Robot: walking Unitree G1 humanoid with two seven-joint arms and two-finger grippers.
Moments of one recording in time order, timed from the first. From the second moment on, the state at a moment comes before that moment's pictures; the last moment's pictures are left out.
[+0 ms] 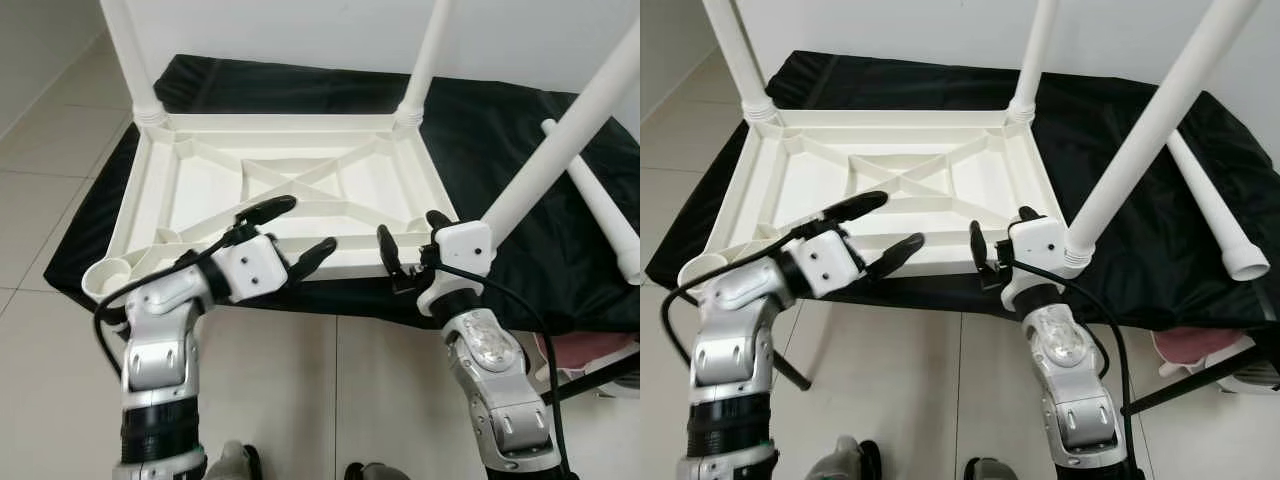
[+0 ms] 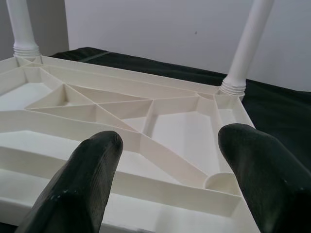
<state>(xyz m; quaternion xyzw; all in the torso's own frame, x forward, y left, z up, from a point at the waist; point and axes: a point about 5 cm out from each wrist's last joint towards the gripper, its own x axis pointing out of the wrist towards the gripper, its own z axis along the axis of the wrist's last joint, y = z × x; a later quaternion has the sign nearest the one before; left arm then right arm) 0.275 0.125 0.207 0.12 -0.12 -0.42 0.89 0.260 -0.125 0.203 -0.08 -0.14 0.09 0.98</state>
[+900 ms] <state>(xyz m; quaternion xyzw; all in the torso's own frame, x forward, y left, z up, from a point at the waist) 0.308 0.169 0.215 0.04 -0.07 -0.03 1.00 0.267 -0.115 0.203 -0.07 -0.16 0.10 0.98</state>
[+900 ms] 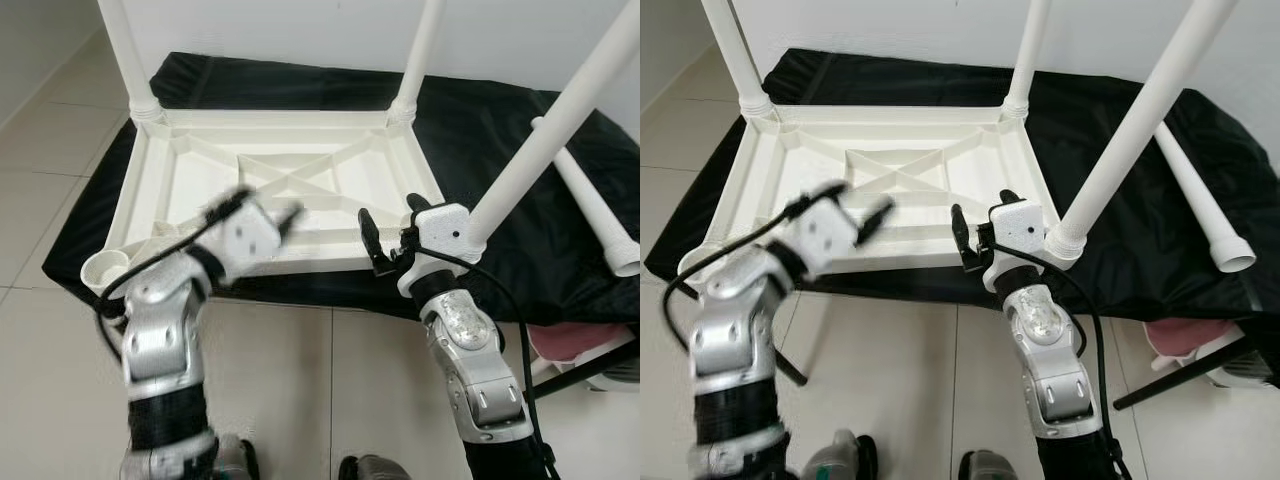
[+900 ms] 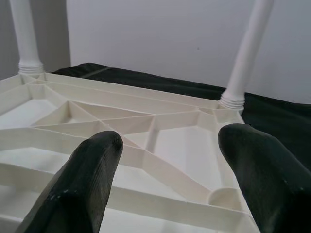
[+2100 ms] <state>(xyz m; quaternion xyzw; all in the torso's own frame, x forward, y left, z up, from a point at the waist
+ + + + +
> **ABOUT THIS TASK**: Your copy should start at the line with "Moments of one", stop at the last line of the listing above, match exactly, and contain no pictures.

> **FINISHED EXERCISE**:
Moments of one recording in time order, timed from the first. From the second moment on, the state at a moment comes before that moment's pictures; the last moment's pictures are left out.
[+0 ms] 
[+0 ms] 
<state>(xyz m; quaternion xyzw; all in the torso's own frame, x forward, y left, z up, from a point at the waist; point and axes: a point about 5 cm out from each wrist's last joint towards the gripper, its own x axis pointing out of the wrist towards the gripper, its own z axis along the axis of the wrist's last joint, y = z × x; a later quaternion has the sign nearest the one before; left arm then right arm) 0.275 0.125 0.207 0.12 -0.12 -0.42 0.89 0.260 -0.125 0.203 -0.08 -0.14 0.09 0.98</state>
[+900 ms] <state>(xyz m; quaternion xyzw; all in the torso's own frame, x forward, y left, z up, from a point at the waist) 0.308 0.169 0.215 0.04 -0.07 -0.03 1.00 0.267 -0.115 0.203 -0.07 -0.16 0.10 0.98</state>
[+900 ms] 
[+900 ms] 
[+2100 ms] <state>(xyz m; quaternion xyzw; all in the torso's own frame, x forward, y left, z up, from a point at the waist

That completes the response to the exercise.